Qui n'a jamais soulevé une pierre enfoncée dans la terre pour y découvrir un monde grouillant de vie ? C'est ce qu'a fait une équipe de chercheurs à 2.515 mètres de profondeur au large des côtes de l'Amérique centrale, au niveau de la dorsale est-Pacifique.
Sous cette chaîne de montagnes sous-marines, qui traverse l'océan Pacifique du Nord au Sud, deux plaques tectoniques s'éloignent l'une de l'autre, créant entre autres des cheminées hydrothermales par lesquelles s'échappe l'eau chauffée par le magma et chargée de composés chimiques.
Ces oasis sous-marines, dont l'existence n'a été découverte que dans les années 70, abritent une biodiversité unique. Vers géants tubicoles (qui construisent un tube dans lequel ils vivent) et moules y prospèrent sous une pression 250 fois supérieure à celle de la surface et dans l'obscurité totale, en symbiose avec des bactéries qui produisent des nutriments à partir de minéraux.
L'équipe de scientifiques cherchait à comprendre comment voyageaient les larves des vers tubicoles qui colonisent rapidement les nouveaux champs de sources hydrothermales après une éruption.
"Nous avons émis l'hypothèse que les larves (...) peuvent être entraînées avec l'eau froide des profondeurs dans la croûte, où cette eau se mélange au fluide dans les cheminées avant d'être expulsées à la surface et de s'y installer", raconte à l'AFP Monika Bright, professeure de biologie marine à l'Université de Vienne et co-autrice de l'étude.
Pour récolter des échantillons à une telle profondeur, l'équipe a utilisé un véhicule sous-marin télécommandé conçu pour explorer les grands fonds marins, équipé de caméras, de bras manipulateurs et d'un large burin pour forer et retourner les roches.
"En essayant d'en collecter", poursuit Mme Bright, "nous avons découvert qu'il y avait des cavités en dessous" et que celles-ci étaient richement peuplées: des microbes et des larves, mais aussi des vers adultes, des patelles (une sorte de mollusque) et des animaux mobiles comme des polychètes (une sorte de ver annélide) ou des gastéropodes (escargots marins).

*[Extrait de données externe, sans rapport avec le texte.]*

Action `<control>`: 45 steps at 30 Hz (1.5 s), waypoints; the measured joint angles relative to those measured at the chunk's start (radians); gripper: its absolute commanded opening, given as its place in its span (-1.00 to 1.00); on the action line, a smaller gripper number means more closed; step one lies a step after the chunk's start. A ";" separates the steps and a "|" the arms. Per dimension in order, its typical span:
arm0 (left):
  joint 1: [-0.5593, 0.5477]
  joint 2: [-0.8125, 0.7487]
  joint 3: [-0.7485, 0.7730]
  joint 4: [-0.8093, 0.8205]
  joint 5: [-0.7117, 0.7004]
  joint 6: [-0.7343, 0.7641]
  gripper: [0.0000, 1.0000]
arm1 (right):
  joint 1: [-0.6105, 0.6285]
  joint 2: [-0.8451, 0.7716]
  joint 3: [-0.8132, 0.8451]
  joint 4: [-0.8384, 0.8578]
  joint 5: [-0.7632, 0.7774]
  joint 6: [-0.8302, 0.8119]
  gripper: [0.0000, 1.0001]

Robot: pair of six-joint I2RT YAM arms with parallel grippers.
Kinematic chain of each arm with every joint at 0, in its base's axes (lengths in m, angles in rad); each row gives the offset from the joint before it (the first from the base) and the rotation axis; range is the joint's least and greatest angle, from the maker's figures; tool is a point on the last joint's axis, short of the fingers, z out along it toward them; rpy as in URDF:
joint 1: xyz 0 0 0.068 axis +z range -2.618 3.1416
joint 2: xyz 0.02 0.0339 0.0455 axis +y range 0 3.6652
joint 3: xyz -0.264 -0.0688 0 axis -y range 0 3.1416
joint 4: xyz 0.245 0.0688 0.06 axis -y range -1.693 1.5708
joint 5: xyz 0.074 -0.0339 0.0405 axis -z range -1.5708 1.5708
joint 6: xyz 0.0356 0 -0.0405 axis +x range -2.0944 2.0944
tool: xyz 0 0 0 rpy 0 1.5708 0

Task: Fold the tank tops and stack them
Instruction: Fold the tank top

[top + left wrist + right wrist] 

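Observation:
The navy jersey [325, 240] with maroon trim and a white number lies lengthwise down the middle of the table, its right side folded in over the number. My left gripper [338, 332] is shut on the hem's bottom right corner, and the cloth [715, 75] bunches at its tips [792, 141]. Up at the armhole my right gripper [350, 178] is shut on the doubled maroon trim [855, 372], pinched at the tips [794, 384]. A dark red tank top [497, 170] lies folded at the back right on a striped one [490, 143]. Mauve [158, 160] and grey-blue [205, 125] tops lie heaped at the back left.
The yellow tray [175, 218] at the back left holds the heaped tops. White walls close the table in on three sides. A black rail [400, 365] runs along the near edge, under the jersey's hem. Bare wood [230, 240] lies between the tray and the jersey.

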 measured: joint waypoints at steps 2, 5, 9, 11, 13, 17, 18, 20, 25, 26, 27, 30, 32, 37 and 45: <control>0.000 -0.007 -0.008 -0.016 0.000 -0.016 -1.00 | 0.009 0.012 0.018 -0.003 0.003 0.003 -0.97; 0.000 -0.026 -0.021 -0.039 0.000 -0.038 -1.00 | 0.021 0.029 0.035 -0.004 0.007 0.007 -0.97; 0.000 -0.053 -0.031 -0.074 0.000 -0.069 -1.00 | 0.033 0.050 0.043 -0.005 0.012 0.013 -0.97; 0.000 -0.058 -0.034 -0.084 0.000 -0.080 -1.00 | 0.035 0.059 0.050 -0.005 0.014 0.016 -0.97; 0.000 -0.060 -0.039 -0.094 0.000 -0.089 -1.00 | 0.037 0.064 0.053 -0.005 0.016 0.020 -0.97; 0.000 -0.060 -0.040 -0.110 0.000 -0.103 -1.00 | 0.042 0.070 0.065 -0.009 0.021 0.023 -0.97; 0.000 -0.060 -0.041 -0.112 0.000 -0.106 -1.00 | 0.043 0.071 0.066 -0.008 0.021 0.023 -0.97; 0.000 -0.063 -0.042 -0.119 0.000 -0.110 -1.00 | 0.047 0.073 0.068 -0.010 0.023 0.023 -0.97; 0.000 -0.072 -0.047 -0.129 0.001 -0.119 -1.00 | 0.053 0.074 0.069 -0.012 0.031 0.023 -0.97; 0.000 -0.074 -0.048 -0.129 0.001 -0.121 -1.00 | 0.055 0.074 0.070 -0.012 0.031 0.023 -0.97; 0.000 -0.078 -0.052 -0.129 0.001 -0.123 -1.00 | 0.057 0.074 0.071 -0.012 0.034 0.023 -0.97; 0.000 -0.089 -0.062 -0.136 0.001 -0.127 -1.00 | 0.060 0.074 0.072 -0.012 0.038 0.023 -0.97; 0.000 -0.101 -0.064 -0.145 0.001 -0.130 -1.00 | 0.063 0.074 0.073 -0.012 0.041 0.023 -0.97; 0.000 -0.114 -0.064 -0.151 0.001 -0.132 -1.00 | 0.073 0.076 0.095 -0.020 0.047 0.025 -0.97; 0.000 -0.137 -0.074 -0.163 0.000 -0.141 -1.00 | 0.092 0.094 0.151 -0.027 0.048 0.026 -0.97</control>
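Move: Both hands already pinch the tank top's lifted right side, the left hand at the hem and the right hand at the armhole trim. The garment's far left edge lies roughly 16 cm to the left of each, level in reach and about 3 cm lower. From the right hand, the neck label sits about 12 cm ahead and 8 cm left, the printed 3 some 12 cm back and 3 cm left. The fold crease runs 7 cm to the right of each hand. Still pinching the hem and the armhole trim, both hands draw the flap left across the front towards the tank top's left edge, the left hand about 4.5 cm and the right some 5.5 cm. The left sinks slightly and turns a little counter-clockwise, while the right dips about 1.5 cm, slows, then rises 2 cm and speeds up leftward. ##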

"Notre découverte montre qu'on peut faire des trouvailles inattendues, même sur notre planète, dans des lieux spécifiques qui ont été étudiés pendant plus de 30 ans, simplement parce que personne n'avait pensé à chercher des animaux dans la croûte auparavant", s'émerveille la biologiste.
Dans ces grottes d'environ 10 cm de hauteur, dont l'une abritait des vers mesurant jusqu'à 41 cm de long, règnent des conditions proches de celles de la surface à proximité des cheminées et propices au développement des larves: "Une température atteignant 25°C, de l'oxygène et du sulfure d'hydrogène toxique en concentrations modérées", détaille-t-elle.
Il semble ainsi que "les larves peuvent se disperser dans les cavités pour potentiellement coloniser les fissures de lave et le plancher océanique, ou même s'y installer et croître en tant qu'adultes, devenant ainsi une faune permanente dans les évents peu profonds du sous-sol", écrivent les auteurs de l'étude.
"Nous pensons que les animaux ne se trouvent peut-être pas très profondément, car nous supposons que les conditions deviennent plus extrêmes à mesure que l'on descend: des températures plus élevées, moins d'oxygène, des concentrations plus élevées de sulfure d'hydrogène et une acidité accrue. Cependant, nous pensons que l'extension horizontale pourrait être assez vaste", souligne Mme Bright.
"Il est important de savoir qui vit là et où, afin de pouvoir les protéger de l'exploitation minière en haute mer. Cette faune est unique et doit être protégée", met-elle en garde.